EXERCISE: Work out how many lines of the data contain "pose" and reply with that number alone.

Extracted data entries:

• • • •

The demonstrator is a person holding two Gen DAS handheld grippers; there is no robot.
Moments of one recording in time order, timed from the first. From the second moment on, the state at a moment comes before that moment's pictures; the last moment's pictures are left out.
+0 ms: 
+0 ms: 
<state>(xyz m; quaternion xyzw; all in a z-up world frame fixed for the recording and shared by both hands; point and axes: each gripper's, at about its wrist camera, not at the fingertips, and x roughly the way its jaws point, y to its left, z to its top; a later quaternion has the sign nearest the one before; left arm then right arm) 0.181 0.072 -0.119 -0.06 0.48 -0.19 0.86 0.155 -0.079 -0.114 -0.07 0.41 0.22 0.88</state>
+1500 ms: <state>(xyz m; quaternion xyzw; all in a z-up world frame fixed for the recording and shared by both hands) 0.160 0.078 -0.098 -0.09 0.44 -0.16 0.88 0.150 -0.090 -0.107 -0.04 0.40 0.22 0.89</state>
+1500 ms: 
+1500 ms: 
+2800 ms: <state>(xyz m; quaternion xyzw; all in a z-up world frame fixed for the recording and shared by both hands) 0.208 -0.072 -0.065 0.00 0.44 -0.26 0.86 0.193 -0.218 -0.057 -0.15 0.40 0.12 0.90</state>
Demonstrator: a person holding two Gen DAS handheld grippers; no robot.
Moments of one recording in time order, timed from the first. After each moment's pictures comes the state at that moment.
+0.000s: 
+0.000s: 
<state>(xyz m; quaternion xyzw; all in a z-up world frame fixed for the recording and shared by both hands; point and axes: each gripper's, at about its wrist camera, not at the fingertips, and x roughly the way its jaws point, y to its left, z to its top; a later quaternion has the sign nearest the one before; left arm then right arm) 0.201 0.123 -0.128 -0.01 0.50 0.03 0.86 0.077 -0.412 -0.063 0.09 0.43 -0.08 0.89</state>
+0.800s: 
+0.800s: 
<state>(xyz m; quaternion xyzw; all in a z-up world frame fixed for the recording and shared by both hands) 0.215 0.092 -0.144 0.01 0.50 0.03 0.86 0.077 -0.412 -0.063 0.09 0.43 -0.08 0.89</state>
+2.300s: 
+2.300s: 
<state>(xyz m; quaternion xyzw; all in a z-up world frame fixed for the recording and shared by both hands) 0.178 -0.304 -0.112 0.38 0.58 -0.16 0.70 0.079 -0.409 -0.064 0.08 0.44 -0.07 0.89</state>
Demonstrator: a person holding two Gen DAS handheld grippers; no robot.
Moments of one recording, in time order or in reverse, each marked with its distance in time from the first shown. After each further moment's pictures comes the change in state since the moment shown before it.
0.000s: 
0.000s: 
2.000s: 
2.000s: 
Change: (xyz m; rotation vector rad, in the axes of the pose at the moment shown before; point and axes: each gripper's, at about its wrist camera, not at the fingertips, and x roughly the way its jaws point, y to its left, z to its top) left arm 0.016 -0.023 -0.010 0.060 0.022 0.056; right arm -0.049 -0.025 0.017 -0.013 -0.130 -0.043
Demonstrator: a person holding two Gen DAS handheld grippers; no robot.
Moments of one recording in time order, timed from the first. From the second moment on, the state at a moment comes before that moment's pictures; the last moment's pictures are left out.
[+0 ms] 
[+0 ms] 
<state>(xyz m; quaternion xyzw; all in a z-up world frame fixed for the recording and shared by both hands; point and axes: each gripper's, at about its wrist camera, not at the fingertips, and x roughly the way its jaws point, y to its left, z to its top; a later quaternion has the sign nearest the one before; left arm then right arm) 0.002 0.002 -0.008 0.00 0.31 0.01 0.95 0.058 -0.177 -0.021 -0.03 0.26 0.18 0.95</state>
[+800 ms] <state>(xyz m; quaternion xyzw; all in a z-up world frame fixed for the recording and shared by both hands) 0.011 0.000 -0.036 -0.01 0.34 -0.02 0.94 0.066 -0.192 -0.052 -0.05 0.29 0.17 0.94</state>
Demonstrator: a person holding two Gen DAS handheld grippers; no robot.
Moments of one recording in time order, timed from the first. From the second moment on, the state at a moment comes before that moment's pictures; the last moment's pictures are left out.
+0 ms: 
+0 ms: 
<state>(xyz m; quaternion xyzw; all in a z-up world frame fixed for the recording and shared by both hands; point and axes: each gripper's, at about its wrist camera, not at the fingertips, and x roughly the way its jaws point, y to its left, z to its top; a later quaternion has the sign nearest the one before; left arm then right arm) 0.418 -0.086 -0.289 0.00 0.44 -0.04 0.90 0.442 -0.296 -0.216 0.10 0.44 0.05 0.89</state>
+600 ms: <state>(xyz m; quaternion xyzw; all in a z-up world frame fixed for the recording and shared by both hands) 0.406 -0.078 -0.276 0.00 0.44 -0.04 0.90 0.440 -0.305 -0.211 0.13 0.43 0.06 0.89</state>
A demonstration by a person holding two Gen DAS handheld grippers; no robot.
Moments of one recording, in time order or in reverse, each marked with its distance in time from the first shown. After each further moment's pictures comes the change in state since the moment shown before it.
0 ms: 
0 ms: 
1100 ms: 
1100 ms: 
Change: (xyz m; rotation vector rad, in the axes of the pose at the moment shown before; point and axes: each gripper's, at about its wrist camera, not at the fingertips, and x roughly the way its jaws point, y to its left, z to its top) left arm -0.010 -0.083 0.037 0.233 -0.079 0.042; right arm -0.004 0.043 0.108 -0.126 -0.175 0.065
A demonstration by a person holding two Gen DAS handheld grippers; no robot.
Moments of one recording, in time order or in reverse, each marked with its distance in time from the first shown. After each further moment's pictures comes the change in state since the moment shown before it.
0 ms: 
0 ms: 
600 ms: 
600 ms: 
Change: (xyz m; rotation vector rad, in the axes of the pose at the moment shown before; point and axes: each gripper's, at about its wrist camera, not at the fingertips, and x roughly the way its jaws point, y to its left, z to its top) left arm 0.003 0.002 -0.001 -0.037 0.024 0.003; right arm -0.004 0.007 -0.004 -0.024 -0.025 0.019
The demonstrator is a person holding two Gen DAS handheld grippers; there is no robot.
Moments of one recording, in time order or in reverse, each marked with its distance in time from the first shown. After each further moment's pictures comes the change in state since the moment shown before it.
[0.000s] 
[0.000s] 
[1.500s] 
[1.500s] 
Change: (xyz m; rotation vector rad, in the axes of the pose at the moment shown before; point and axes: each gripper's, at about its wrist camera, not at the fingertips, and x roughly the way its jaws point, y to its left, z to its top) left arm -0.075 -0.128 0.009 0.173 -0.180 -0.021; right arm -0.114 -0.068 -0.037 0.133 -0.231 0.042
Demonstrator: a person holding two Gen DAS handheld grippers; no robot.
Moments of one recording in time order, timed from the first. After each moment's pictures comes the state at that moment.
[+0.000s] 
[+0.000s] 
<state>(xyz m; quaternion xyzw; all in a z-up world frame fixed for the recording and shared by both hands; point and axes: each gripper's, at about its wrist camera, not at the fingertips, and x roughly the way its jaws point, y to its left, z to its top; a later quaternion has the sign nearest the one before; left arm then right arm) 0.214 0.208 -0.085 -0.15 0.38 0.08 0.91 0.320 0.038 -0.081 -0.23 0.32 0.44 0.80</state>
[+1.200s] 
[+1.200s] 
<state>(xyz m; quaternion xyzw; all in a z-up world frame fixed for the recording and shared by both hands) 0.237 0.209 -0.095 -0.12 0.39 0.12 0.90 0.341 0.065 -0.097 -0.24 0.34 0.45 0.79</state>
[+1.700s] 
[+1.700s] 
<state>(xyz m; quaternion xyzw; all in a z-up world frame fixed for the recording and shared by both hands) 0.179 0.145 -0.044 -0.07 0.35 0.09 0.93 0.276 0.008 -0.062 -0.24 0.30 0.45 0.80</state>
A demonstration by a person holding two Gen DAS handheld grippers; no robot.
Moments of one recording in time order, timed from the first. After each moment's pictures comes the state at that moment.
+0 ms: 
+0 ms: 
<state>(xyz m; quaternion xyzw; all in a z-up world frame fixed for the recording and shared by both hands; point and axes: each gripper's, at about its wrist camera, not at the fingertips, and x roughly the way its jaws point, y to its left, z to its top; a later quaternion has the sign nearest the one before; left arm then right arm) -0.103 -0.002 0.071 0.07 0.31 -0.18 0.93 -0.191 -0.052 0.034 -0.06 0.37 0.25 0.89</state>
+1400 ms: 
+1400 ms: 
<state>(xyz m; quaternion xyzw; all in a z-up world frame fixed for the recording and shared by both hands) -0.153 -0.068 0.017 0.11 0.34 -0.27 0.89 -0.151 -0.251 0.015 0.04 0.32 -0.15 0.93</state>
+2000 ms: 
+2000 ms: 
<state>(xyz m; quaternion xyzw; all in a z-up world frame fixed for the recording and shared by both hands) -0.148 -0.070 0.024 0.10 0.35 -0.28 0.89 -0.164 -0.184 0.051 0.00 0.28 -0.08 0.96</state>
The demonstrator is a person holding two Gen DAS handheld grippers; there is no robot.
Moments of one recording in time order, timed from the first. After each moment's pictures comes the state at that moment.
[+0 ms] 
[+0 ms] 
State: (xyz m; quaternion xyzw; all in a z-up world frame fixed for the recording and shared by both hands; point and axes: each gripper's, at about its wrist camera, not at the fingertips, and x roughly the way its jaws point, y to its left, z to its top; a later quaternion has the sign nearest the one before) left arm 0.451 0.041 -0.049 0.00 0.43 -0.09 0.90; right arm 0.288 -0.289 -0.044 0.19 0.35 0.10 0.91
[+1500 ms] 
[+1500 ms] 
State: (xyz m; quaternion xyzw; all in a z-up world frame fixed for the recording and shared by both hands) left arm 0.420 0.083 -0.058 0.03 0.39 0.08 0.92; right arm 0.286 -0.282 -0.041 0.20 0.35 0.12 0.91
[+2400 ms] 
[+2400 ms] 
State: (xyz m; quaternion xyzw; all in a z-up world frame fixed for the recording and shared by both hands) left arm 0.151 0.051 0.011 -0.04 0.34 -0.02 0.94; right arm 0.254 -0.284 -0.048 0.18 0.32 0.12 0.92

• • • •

YOUR RESPONSE: 4